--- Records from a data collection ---
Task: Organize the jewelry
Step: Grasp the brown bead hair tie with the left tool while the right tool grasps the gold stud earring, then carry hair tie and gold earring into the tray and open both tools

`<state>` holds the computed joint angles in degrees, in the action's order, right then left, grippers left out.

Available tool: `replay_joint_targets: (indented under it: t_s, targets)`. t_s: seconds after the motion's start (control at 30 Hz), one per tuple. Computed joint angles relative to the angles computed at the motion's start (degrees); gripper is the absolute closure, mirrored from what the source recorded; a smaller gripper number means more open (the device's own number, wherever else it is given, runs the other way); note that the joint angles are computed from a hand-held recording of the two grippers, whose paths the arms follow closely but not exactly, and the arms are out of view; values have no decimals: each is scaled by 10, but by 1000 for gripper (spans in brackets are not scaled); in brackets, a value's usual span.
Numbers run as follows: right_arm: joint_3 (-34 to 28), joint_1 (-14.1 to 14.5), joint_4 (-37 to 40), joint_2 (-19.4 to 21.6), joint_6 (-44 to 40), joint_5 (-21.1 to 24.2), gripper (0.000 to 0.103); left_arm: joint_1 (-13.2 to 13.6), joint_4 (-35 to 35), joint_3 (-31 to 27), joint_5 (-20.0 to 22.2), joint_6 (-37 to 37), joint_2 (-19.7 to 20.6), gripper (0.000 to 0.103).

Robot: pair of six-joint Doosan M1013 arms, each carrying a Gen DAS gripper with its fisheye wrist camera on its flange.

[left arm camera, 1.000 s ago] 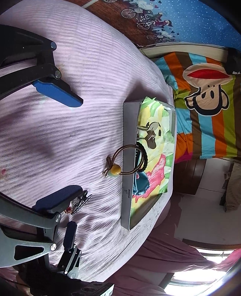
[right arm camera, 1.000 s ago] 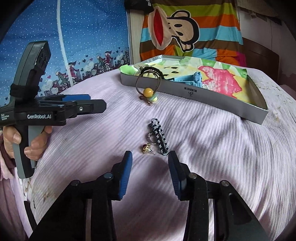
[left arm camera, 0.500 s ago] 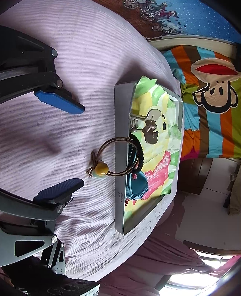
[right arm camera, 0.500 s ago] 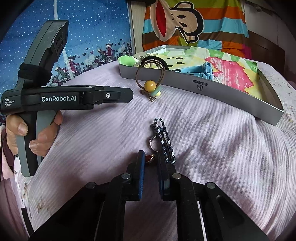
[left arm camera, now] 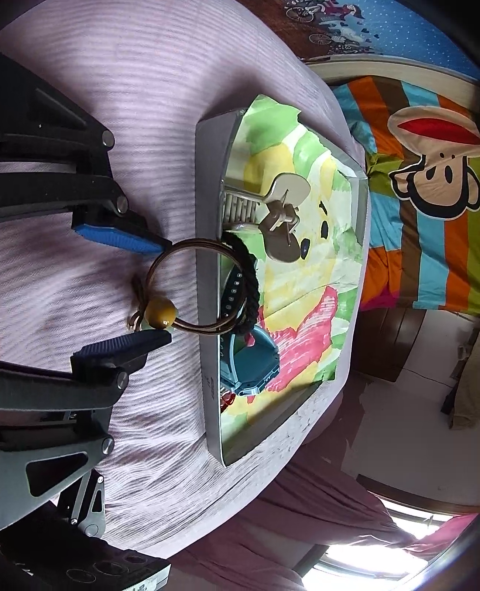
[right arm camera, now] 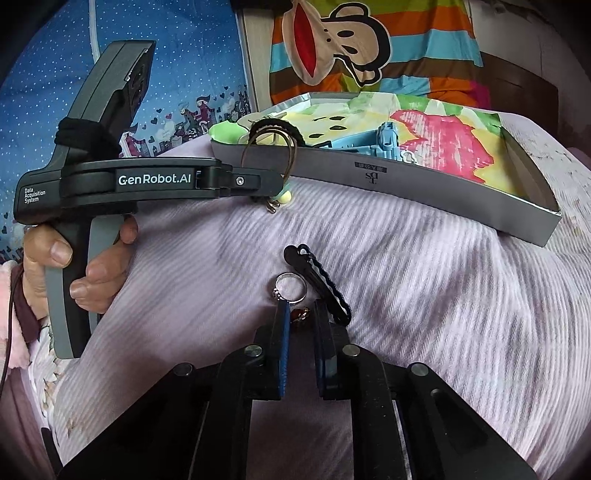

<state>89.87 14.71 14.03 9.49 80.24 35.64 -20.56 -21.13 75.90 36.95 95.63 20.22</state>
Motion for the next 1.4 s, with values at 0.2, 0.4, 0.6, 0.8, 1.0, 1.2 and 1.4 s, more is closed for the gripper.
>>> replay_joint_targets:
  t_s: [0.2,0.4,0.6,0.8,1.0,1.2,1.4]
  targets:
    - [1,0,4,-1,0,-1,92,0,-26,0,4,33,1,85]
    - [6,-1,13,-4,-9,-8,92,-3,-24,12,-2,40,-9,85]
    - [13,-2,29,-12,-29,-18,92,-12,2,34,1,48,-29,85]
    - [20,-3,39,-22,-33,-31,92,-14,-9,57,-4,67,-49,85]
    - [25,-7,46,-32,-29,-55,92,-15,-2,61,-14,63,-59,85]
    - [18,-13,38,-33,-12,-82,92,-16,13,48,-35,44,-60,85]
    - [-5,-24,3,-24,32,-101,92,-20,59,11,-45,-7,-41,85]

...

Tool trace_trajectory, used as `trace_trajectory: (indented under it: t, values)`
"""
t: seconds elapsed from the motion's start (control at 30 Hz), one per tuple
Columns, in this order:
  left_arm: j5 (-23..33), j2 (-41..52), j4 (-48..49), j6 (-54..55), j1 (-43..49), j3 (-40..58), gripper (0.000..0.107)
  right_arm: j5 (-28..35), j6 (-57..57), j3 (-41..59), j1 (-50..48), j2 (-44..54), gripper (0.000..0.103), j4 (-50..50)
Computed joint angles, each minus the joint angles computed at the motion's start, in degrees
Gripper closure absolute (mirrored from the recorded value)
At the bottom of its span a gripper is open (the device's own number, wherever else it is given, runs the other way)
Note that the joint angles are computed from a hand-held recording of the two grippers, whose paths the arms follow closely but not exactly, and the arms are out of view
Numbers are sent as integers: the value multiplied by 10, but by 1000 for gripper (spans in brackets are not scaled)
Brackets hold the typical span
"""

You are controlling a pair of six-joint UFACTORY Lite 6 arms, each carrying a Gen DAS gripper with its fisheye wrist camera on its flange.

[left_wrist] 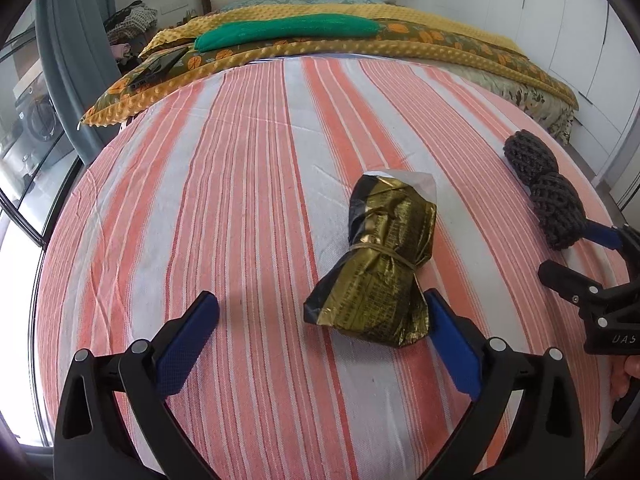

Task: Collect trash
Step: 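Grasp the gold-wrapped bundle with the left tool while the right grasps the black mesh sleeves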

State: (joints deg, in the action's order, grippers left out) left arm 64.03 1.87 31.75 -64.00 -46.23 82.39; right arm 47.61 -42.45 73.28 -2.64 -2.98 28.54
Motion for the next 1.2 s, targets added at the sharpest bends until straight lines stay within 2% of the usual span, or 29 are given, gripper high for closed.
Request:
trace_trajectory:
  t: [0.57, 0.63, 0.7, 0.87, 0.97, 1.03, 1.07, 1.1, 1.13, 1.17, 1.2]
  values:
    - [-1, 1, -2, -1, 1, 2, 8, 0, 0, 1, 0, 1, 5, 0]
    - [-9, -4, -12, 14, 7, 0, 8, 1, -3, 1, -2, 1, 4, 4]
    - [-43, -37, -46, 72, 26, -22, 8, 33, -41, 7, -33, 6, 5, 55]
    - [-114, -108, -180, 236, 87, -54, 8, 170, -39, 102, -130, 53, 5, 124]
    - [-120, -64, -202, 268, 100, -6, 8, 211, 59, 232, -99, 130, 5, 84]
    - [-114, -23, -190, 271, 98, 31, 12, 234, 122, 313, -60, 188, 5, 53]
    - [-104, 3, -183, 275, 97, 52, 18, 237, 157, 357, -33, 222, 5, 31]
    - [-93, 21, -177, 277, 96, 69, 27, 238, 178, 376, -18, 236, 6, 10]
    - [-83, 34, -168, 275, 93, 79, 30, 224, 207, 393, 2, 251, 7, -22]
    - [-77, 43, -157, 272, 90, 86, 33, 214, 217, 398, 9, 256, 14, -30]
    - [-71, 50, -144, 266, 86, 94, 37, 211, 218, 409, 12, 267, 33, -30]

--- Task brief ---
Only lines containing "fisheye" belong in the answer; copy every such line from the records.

--- Result of this exercise ---
Robot: pair of six-joint Doosan M1013 arms, each carrying a Gen DAS gripper with its fisheye wrist camera on its flange.
You are controlling a pair of six-joint UFACTORY Lite 6 arms, each carrying a Gen DAS gripper with its fisheye wrist camera on its flange.

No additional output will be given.